Besides Smith's remarkable performance (one that ranks near the top of his best work, I should think), the only other really memorable turn in Nightmare in Silver comes from Warwick Davis as Porridge, the Emperor who ran away because he was lonely. The parallels between Davis' character and the Doctor are obvious, and Davis does an excellent job in the episode's denouement of delivering the character's pain. Unfortunately, he's a bit underused for the bulk of the episode, but not nearly as badly as Being Human's Jason Watkins is. Watkins shows up early and gets to have some fun for five minutes or so, but he's quickly converted into a Cyber-stooge and takes a backseat to Mr. Clever less than a third of the way into the story.

The other actors are merely bad or unimportant. I audibly cheered when Tamzin Outhwaite's supremely annoying Captain was killed by a Cyberman, and the rest of the platoon (as mentioned previously) was so ridiculous that I couldn't get into any of them as actors, save Calvin Dean as a soldier who valiantly stands up to the Cyberman in the name of his dead comrades. Unfortunately, it appears Dean's character was named Ha-ha, which causes me to lose any of the respect I had for him. Suffice to say this is, Davis aside, one of the worst supporting casts on a Doctor Who episode in a long time, and were it not for Smith's phenomenal work in the lead, Nightmare in Silver would have really fallen apart.

Included among the negatives are Eve De Leon Allen and Kassius Johnson as Angie and Artie, the two children Clara looks after back in 2013 England. Angie and Artie have somehow dug up pictures of Clara from all across history, despite this being nearly impossible for school-age children to do even in the internet age, and now they are flying through space with the Doctor. This would be fine, but Johnson and especially Allen are just, well, awful. They react to an interstellar amusement park with all the excitement of a dead housefly, and they annoy constantly whenever they are on screen. It's no wonder the story picks up immediately after they are put on stand-by mode by the Cybermen. I deeply wish the Doctor hadn't sacrificed his queen for their safety.

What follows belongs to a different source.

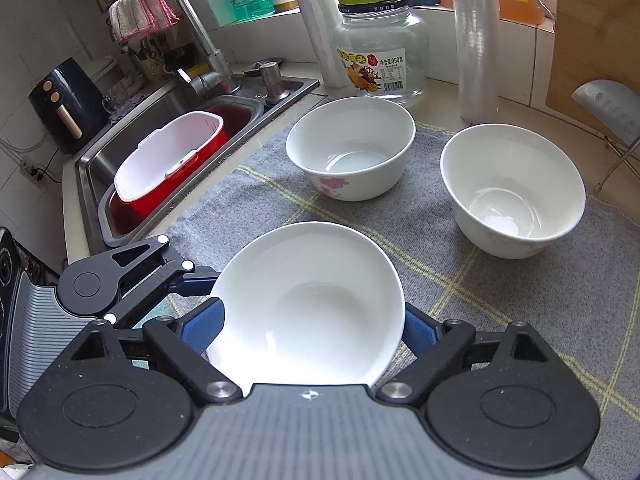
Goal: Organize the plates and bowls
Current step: 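Close the right tool on the bowl rim and lift it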
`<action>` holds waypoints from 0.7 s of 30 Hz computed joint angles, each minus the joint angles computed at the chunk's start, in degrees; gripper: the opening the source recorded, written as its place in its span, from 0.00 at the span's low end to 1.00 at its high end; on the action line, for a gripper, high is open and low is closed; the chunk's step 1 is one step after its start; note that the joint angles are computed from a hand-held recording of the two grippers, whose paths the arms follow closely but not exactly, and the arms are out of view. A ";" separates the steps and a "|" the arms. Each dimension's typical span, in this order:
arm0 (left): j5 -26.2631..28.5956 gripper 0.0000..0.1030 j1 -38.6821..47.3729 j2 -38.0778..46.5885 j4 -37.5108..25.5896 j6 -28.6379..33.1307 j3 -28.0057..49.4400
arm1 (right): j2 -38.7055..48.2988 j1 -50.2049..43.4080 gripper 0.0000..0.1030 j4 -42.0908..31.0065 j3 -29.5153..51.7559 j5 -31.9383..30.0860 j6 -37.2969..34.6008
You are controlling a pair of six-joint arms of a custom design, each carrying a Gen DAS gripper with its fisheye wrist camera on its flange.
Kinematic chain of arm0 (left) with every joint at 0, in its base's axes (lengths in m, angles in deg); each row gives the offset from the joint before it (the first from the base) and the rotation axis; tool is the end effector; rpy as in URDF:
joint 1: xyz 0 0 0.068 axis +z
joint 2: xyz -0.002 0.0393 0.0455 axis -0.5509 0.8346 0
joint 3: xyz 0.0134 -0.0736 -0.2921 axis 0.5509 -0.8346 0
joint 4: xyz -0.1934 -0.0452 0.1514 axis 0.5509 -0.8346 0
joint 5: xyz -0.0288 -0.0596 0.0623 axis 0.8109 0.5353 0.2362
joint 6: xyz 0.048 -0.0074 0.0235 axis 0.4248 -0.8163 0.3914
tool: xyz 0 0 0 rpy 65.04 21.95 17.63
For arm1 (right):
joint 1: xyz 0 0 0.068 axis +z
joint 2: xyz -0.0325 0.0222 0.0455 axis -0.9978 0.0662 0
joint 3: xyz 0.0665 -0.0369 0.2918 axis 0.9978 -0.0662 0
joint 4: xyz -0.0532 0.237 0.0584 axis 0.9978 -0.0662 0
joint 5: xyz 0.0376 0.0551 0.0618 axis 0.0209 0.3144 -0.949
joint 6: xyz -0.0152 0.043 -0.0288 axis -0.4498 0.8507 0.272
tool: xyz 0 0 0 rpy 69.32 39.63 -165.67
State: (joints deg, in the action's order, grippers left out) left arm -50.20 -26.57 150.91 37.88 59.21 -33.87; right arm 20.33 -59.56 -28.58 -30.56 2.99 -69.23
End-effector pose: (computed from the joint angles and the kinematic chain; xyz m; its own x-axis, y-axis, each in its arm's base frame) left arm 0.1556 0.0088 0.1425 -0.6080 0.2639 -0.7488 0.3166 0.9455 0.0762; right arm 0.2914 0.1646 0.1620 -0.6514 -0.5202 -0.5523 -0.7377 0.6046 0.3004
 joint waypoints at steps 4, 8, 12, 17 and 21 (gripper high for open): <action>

This is also Clara's worst episode to date, as Gaiman has absolutely no idea what to do with a character this bland. Clara hasn't received any real development since The Rings of Akhaten, and by now I'm just incredibly frustrated with her arc and can't wait for the mystery to be solved so we can actually develop her character. Gaiman takes "bossy" and uses that trait to inform everything Clara does in Nightmare in Silver, allowing her to take charge of the platoon and actually lead it competently and without fear, something she's clearly not capable of as a middle-class nanny. She also tends to forget about the children's safety more often than she should, and why someone so caring would ever leave them alone is a complete mystery to me. Coleman doesn't even try that hard this time around, as we're just going through the motions until The Name of the Doctor.

So there isn't much to write home about when it comes to Nightmare in Silver's performances or its story, which is based almost entirely around the Mr. Clever concept and only takes off as a base-under-siege narrative in the final fifteen minutes. The production, though, is back to stellar levels, making Hedgewick's World feel every bit the dilapidated theme park it purports to be. The new Cybermen are a bit too adorable for my tastes, but they are shot beautifully by director Stephen Woolfenden, who lets their silver coats shine so brightly as to make them inhuman, which is the whole point. The final battle at dawn is a tremendous success of pacing and production, and I really enjoyed the repurposing of The End of the World's Platform One as the Emperor's throne room.

Nightmare in Silver is a competent episode of Doctor Who with a ton of flaws, buoyed by a virtuoso performance from Matt Smith and some ace production values. This is fine for any old story (though it's one of Series 7's lesser efforts, to be sure), but Neil Gaiman built himself far higher expectations with The Doctor's Wife, which won a Hugo and widespread acclaim back in Series 6. I do hope Gaiman returns to form in his next story, if he does decide to return to Doctor Who, but matched up against expectations, Nightmare in Silver has to be viewed as a minor disappointment.